Like all great tales of scientific discovery, the weight loss saga is rich in serendipity, rivalry and obsession – all of which Donnellan recounts with relish. Wonderfully, it includes a starring role for the only venomous lizard in the US, the Gila monster, though I will refrain from spoilers here. Another key protagonist is Svetlana Mojsov, a young Macedonian immigrant to the US who arrived at New York’s Rockefeller University in 1972 to do post-grad chemistry. (Today, one imagines, ICE would probably deport her.) At this time, the causes of obesity were seen as self-evident – eating too much and exercising too little – and therefore unfit for serious scientific inquiry. Mojsov disagreed. She was fascinated by why some people seemed to feel sated earlier than others, or metabolised food more quickly. Her research – for which she is tipped to win a future Nobel prize – successfully engineered a synthetic version of a natural hormone, glucagon-like peptide (GLP-1), which helps control blood sugar.

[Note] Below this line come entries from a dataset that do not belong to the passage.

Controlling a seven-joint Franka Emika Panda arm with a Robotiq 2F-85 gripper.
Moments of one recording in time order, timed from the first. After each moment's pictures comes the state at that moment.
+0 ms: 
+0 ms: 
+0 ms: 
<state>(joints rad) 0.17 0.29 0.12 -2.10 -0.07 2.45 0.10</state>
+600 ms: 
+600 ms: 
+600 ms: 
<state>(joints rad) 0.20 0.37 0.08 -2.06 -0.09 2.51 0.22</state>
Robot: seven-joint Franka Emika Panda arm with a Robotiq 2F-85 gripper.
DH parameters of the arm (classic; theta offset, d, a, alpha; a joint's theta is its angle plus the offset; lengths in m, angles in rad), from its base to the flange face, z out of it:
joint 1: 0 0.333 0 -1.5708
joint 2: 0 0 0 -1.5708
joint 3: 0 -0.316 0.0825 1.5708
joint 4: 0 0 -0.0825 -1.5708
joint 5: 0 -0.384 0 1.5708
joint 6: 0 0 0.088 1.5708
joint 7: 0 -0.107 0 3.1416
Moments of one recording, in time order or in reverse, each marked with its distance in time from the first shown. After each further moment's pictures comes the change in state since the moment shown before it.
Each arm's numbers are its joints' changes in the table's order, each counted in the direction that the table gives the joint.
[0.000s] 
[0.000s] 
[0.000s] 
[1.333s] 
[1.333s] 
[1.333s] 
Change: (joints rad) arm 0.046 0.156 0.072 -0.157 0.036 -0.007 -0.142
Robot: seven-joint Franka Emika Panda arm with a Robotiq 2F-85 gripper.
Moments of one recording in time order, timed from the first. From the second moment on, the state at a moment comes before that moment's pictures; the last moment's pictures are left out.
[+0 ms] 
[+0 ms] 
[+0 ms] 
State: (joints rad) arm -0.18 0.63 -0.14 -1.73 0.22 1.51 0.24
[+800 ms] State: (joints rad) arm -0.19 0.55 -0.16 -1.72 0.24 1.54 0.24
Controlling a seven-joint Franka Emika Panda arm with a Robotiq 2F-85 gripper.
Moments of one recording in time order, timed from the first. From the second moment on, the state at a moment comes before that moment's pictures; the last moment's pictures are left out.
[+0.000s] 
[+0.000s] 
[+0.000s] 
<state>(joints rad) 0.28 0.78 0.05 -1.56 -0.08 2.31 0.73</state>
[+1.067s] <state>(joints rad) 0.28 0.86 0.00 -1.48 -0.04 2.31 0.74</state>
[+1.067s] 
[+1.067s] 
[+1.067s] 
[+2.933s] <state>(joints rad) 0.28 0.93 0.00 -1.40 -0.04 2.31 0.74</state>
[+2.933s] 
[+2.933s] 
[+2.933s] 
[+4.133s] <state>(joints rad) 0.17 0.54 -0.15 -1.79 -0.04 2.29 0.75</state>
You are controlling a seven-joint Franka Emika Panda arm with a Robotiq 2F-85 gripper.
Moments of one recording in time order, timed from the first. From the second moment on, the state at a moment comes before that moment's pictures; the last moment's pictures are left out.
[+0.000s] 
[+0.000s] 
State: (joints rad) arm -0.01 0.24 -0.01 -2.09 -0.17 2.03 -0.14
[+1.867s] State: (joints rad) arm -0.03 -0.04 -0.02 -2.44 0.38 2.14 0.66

Scientists at Danish pharma giant Novo Nordisk seized on GLP-1 as a potential new treatment for diabetes. Decades of effort at last culminated in a drug, semaglutide, that people with diabetes could administer once weekly, unlike multiple daily injections of insulin. But the drug trials revealed something unprecedented. Not only did semaglutide control blood sugar beautifully, it caused participants to lose up to 20% of their body weight, seemingly without even trying. Novo Nordisk had stumbled across the holy grail – a safe chemical treatment for obesity that worked to astonishing effect. As word of the miracle jab leaked, celebrities began to seek it out. When a newly svelte Oprah Winfrey told her podcast fans that taking the drug was the cause, suddenly everyone was clamouring for Ozempic. That this had occurred in her lifetime, said Winfrey, “felt like relief, like redemption, like a gift”. It was certainly a gift to Novo Nordisk, whose market value is now, thanks to Ozempic, bigger than the entire GDP of Norway.

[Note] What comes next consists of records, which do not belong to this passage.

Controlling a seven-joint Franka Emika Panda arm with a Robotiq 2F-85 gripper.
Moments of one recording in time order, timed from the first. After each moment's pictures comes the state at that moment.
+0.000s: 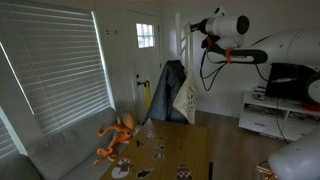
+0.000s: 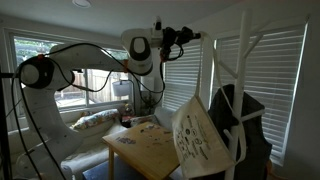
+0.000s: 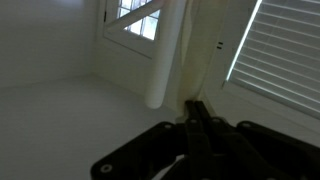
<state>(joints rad) -0.91 -0.31 0.28 -1.81 -0.40 3.19 0.25</state>
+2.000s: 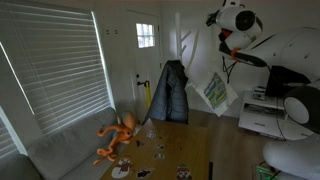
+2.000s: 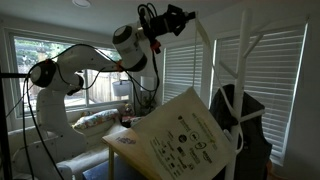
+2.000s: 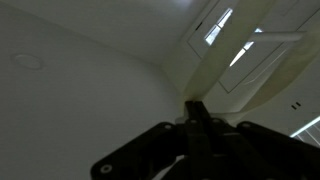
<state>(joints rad) -1.54 -0.57 0.54 -1.83 -0.57 3.11 0.23</state>
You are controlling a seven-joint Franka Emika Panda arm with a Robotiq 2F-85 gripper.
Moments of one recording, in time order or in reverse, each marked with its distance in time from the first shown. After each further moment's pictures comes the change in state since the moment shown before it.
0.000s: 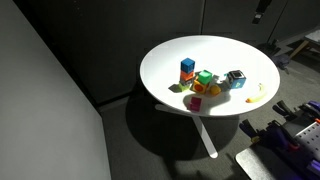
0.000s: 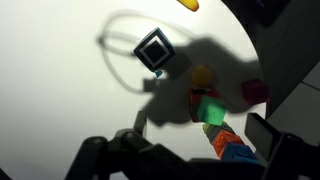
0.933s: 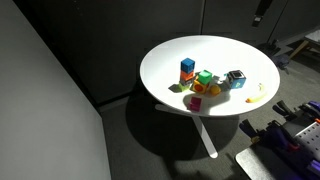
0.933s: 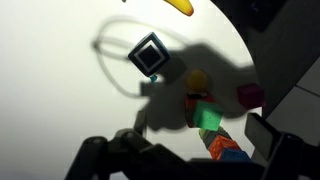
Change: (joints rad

Commendably, Donnellan is careful not to treat the GLP-1 drugs an unalloyed good. She addresses their side-effects, such as severe nausea, and their use by non-obese people to the potential detriment of their health. The one omission is that she doesn’t dig into what is surely the most intriguing aspect of weight-loss drugs: incredibly, scientists simply don’t know why they excel at treating obesity, beyond the fact that GLP-1 receptors are present in the brain. It appears that saturating the brain with abnormally high levels of the hormone dials down people’s craving for food. A lifetime of incessant chatter about eating is dampened. Restraint becomes easy, effortless. Does this mean drugs like Ozempic will be licensed in the future to treat drug, alcohol, gambling and sex addiction? What would that do to our concept of free will? Ozempic is a miracle drug, a rebuke to a century of condemnation of those who are obese, and a profound challenge to the very definition of what it means to be human. Watch this space.